Uncertainties in Unmixing of Multi-phase Hyperspectral Data in Reflective Region: Effects of Texture and Fabric

Abstract

The Linear Mixing Model (LMM), based on the assumption of single scattering of light is the most preferred approach to unmix (interpret) hyperspectral data due to its simplicity in implementation. However, in most of the natural situations, the reflection process involves multiple scattering and hence, LMM is not very effective. Therefore, nonlinear spectral unmixing model based on Radiative Transfer Equation (RTE) is necessary to understand the influencing factors and effects associated with shadowing or multiple scattering. The reflected spectrum of two juxtaposed materials is the linear sum of the two individual absorption spectra. However, light reflected off an intimate mixture of particles exhibits a spectra that is a nonlinear combination of the two individual spectra. In this work, we have studied the influence of texture (grain size) and fabric (patterns) on reflectance spectra using RTE based nonlinear unmixing model. For this purpose, three types of geological materials namely basalt, anorthosite, and quartzite representing high, moderate and low albedos were used. Multi-phase reflectance spectra of these rocks were acquired in varying combinations of grain size (2-4 mm, 1-2 mm, and <1mm) and patterns. The complexity of fabric was progressively increased from a three-boundary case to intimate mixture. Bi-directional reflectance spectra for different phase angles were collected using a spectroradiometer mounted on a goniometer setup.
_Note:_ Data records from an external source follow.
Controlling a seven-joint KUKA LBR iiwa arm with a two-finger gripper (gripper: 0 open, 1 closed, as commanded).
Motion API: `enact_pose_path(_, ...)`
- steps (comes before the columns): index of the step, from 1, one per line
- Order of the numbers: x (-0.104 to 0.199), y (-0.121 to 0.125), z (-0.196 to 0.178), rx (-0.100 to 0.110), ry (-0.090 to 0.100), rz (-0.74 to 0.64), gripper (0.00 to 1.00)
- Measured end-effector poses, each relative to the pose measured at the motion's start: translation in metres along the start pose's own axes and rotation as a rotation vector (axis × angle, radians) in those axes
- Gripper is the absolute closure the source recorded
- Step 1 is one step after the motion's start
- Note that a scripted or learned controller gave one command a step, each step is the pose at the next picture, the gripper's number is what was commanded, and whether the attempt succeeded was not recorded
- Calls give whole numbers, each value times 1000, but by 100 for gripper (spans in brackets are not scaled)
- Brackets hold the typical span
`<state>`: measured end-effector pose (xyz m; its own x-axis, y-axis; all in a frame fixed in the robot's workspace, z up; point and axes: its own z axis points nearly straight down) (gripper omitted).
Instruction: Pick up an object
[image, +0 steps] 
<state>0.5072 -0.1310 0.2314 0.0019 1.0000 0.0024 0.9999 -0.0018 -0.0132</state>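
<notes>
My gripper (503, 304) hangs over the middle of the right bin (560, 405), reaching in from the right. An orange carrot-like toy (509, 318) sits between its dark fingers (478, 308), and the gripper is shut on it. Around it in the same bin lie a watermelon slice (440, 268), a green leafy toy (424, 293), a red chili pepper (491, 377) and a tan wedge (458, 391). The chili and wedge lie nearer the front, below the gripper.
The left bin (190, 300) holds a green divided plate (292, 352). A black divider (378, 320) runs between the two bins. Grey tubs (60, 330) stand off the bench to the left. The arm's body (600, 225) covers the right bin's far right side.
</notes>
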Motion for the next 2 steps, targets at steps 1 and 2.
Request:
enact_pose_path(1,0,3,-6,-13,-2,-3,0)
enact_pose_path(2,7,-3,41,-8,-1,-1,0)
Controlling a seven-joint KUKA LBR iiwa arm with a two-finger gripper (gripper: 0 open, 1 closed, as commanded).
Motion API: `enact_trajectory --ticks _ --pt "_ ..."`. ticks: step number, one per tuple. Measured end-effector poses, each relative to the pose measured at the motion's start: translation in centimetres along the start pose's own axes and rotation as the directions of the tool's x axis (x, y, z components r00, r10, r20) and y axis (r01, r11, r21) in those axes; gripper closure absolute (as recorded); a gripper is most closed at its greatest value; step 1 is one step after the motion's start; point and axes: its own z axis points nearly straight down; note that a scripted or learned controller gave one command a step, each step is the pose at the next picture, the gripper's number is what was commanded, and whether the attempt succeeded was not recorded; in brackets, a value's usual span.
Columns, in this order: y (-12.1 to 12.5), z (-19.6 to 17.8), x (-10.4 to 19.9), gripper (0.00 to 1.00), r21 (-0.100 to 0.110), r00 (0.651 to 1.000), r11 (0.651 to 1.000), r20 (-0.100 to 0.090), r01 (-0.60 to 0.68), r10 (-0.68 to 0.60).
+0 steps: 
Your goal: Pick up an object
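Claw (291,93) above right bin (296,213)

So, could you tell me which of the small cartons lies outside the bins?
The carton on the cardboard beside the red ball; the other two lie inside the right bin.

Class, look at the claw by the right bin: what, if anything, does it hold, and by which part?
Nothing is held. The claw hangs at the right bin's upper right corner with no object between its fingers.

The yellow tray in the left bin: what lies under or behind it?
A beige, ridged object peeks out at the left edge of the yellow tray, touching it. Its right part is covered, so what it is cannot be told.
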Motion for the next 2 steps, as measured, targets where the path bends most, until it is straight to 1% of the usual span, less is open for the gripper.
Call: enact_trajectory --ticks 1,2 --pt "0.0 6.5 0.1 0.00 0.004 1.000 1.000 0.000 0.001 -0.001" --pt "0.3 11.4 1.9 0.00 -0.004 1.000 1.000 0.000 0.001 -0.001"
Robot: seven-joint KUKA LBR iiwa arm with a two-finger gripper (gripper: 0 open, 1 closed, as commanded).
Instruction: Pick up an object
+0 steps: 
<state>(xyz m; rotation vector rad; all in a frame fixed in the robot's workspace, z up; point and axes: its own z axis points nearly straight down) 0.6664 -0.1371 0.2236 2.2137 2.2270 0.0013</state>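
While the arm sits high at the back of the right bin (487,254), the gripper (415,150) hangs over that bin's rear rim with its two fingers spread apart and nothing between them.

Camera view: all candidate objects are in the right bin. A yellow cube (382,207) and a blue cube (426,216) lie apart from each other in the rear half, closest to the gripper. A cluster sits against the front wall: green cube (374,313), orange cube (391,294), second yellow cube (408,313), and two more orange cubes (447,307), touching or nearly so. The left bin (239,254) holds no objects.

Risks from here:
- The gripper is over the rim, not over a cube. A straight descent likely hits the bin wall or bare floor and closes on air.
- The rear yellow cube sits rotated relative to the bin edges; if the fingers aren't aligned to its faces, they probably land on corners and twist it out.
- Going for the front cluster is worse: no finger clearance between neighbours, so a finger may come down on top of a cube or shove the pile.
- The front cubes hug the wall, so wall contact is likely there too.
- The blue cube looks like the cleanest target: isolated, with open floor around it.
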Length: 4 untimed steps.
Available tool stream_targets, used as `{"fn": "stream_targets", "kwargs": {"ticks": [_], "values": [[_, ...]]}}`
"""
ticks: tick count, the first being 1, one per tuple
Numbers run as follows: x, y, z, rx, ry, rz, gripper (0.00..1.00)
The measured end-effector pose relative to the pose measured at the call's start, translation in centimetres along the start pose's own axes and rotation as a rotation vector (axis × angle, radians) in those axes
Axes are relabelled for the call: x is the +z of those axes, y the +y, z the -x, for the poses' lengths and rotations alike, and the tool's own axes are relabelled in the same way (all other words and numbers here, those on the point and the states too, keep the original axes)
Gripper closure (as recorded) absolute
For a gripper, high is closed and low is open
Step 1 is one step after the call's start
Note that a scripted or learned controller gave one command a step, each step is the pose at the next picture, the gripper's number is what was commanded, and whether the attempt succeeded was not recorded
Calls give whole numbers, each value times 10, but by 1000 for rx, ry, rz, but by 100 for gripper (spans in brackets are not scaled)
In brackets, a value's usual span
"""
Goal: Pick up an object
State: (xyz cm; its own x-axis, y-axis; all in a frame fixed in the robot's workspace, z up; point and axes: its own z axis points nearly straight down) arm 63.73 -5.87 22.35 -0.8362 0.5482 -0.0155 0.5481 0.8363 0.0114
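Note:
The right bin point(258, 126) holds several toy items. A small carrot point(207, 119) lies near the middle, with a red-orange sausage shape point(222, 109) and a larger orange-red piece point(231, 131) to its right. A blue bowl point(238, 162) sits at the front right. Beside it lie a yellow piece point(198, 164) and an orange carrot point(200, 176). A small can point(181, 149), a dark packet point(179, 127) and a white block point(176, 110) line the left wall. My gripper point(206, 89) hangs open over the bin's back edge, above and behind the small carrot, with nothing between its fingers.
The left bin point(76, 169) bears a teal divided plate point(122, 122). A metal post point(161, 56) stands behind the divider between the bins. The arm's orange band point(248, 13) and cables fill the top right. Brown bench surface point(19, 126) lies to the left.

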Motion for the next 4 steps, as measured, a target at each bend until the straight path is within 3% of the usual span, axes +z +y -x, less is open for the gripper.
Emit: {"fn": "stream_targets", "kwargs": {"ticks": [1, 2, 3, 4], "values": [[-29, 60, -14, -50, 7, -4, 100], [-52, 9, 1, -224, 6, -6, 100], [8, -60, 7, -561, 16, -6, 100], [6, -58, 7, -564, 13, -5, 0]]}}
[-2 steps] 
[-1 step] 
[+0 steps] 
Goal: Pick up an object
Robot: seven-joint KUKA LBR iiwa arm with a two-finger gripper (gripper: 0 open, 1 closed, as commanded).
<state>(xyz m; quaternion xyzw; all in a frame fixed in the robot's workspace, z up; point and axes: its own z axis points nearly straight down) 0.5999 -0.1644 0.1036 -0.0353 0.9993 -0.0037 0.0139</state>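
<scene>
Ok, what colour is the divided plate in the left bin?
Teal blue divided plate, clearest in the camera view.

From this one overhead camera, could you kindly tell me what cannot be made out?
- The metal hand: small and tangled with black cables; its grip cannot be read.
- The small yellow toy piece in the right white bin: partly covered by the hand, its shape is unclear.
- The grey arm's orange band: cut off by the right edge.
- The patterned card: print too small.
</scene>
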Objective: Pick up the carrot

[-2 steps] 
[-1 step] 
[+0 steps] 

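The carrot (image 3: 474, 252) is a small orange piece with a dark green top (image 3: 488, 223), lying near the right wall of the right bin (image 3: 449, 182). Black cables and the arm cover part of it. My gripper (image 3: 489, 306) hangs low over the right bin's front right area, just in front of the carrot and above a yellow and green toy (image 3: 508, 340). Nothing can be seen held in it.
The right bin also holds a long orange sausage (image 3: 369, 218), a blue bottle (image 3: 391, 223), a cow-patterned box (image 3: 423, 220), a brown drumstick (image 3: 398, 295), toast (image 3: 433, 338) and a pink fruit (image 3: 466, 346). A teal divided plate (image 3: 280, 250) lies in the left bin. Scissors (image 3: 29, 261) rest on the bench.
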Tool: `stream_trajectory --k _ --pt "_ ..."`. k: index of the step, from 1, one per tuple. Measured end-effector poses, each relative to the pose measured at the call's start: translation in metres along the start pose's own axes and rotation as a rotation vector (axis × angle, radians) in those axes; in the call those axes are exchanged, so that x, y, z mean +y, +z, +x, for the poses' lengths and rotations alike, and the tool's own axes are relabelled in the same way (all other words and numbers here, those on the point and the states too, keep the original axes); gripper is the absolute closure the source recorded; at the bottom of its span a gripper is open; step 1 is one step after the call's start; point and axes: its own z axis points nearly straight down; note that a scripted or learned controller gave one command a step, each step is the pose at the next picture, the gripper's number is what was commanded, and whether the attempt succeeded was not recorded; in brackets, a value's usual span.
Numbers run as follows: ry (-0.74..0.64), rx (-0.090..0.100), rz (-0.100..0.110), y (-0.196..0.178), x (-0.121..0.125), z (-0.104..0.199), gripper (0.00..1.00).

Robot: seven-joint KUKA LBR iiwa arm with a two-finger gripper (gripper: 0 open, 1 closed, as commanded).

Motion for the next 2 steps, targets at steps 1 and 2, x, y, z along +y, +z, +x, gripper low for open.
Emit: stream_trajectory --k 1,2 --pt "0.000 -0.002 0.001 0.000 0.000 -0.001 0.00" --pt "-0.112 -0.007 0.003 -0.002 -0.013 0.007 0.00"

Subsequently, salient parameters addressing nonlinearity in Hapke model such as phase function, opposition effect, type of scattering for each combination of texture and fabric were estimated from the iteratively modeled spectra. The condition adopted to evaluate the modeling efficacy is the root mean square error (RMSE) between the measured and modeled spectra. When the desired RMSE (<0.01) is achieved, the iteration process is stopped and Hapke parameters corresponding to the best-fit model were retrieved. Analyses of results indicate that grain size, shape, and the fabric cumulatively influence the Hapke parameters such as Bo, b, and c. This clearly indicates that texture and fabric influence the basic physical properties of light scattering namely opposition effect, phase function, and forward/backward scattering property.